The New Nuclear Race Has Begun—But This Time, The Bomb Thinks
A new race has begun in the halls where presidents pretend to be gods and generals rehearse the next apocalypse. But this time, it’s not an atomic bomb. It’s something more insidious. Something that can replace you, swallow you whole, and spit out your bones—a general artificial intelligence capable of surpassing any human at any task.
They call it “Project Stargate” because even Silicon Valley billionaires need a dramatic name to justify a $500 billion check from the US government. Half a trillion dollars were ripped from taxpayers and funneled directly into tech companies without a courtesy question.
And why? Because America is panicking. Because someone whispered into Trump’s ear that if the Chinese get there first, American supremacy goes up in smoke. The story repeats itself: this happened with the atomic bomb and the space race. Now, the threat isn’t Hiroshima. It’s an algorithm that knows everything, predicts everything, and controls everything.
So here we are: a new Cold War, where the first to develop general AI could, theoretically, break the bank of history. The promise? Everything—curing cancer, solving the climate crisis, creating weapons so destructive they’d make Oppenheimer look like a clockmaker. The risk? This thing decides that you and I are irrelevant.
But there’s one problem: building a god requires energy—and lots of it. And the United States doesn’t have it. They could turn to the Middle East, but the sheiks won’t follow Washington’s rules. They could rely on their infrastructure, but the American machine is rusting and outdated.

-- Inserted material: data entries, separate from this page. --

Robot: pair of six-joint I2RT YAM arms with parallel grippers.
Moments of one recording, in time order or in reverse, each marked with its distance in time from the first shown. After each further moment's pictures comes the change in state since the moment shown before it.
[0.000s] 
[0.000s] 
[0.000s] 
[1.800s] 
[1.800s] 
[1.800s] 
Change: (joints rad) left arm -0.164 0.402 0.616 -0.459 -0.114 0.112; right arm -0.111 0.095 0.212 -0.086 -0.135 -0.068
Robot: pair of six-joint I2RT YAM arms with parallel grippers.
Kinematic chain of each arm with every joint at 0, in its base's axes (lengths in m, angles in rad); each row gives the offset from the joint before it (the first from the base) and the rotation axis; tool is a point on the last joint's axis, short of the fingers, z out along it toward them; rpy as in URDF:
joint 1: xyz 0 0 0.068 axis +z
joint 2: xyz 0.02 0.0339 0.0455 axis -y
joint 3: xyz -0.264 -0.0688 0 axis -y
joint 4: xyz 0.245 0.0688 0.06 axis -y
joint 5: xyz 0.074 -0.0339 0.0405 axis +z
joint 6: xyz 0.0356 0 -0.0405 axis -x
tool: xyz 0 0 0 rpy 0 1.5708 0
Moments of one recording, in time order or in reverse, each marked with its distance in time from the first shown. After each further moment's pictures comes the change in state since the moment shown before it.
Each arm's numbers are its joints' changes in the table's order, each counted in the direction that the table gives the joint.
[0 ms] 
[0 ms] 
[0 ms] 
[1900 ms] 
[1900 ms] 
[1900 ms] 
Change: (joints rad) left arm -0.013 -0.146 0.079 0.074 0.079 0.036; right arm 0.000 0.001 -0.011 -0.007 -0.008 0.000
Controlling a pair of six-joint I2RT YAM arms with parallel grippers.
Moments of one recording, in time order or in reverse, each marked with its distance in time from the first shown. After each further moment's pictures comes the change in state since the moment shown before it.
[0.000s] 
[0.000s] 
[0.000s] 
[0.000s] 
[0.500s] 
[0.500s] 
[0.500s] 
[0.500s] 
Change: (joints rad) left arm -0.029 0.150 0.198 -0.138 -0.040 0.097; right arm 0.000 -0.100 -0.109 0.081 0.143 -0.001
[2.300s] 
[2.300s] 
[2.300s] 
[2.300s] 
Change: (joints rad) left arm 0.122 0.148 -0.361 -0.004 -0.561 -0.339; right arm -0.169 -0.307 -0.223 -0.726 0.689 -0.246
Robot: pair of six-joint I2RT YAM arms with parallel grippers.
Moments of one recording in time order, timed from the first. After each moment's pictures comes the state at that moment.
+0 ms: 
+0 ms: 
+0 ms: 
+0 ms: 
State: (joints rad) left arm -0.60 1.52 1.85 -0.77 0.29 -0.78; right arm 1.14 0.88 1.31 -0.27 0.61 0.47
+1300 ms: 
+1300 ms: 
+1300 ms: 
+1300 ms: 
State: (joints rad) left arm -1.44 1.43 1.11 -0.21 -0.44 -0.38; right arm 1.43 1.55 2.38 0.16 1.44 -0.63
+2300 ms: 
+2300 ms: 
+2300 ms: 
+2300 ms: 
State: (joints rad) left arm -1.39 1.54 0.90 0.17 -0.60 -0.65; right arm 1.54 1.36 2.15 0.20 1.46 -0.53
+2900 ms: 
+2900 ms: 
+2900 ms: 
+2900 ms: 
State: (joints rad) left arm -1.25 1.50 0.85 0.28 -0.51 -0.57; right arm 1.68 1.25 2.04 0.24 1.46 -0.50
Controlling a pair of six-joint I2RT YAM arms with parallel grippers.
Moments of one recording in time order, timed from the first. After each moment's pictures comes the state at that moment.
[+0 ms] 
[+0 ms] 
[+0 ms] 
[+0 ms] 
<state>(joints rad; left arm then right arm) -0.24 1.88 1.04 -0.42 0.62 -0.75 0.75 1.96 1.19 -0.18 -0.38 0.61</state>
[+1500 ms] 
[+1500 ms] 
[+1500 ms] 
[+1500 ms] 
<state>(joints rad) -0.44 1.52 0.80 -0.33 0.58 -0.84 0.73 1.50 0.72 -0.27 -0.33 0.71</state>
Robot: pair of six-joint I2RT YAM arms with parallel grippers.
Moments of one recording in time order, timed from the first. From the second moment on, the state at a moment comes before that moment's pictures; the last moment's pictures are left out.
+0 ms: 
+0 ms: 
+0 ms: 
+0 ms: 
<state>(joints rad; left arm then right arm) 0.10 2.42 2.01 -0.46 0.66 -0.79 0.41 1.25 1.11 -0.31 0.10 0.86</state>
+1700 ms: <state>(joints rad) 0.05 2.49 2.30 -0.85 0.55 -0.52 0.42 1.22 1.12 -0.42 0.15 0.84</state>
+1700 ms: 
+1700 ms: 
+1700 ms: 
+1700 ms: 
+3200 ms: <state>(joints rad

And that’s where Canada comes in. With its hydroelectric plants and frozen plains, Canada has become the new playground for Silicon Valley’s AI ambitions, and the government still believes it can trust its southern neighbors. Eric Schmidt, former Google CEO and now the Pentagon’s go-to tech guru, has already advised the White House: “We need to become better friends with Canada.”
But Trump, ever as subtle as a bull in a china shop, was more direct: “Let’s annex Canada.”
Bluster? Maybe. But you’d better pay attention when a US president starts saying out loud that they want to absorb an entire country.
If you think Google, OpenAI, Meta, and Amazon are backing Trump because they love his nationalist rhetoric, you’re naïve. What they want isn’t ideology—it’s money. It’s power. Control over the technology will define the next hundred years.
They want cheap energy and unlimited data (and don’t think your WhatsApp messages are safe), and they want Washington to ensure that no one else—neither China, nor Europe, nor you—gets a slice of the pie.
And above all, they want no one to ask questions.
And who’s writing the rules of this race? The same guys who used to work for Google, Facebook, and Silicon Valley. Now, they wear suits, roam the halls of Congress, and sign Pentagon reports recommending what would benefit their own companies.
They call it “national security.”
I call it the biggest con in American history.
In the late 1950s, when the Soviets launched Sputnik, Washington went into full-blown hysteria. There was panic—were the communists superior? What would happen if they got to space first? Within months, the US had poured billions into NASA and turned the space program into a race against time. The Manhattan Project had been a warning about what happened when you got there first. Sputnik was a reminder of what happened when you arrived late.
Now, the logic repeats itself: race ahead before the Chinese do. But this time, it’s not physicists in radioactive deserts. It’s lobbyists and billionaires—people who’ve never gotten their hands dirty but know exactly where to find a billion-dollar contract.
If they succeed, they’ll have a machine that thinks for itself. An intelligence that can predict elections, manipulate markets, write speeches that sound human, and lie better than any politician.
“The United States cannot afford to lose this race,” said a senior aide to the Senate Intelligence Committee, speaking anonymously. The Department of Defense declined to comment on “matters of national security,” a White House spokesperson stated only that “investments in AI will secure America’s technological leadership for decades to come.”
And when this monster wakes up, it won’t ask for permission.
The question isn’t if this will happen. The question is, will it even recognize us when it looks at us?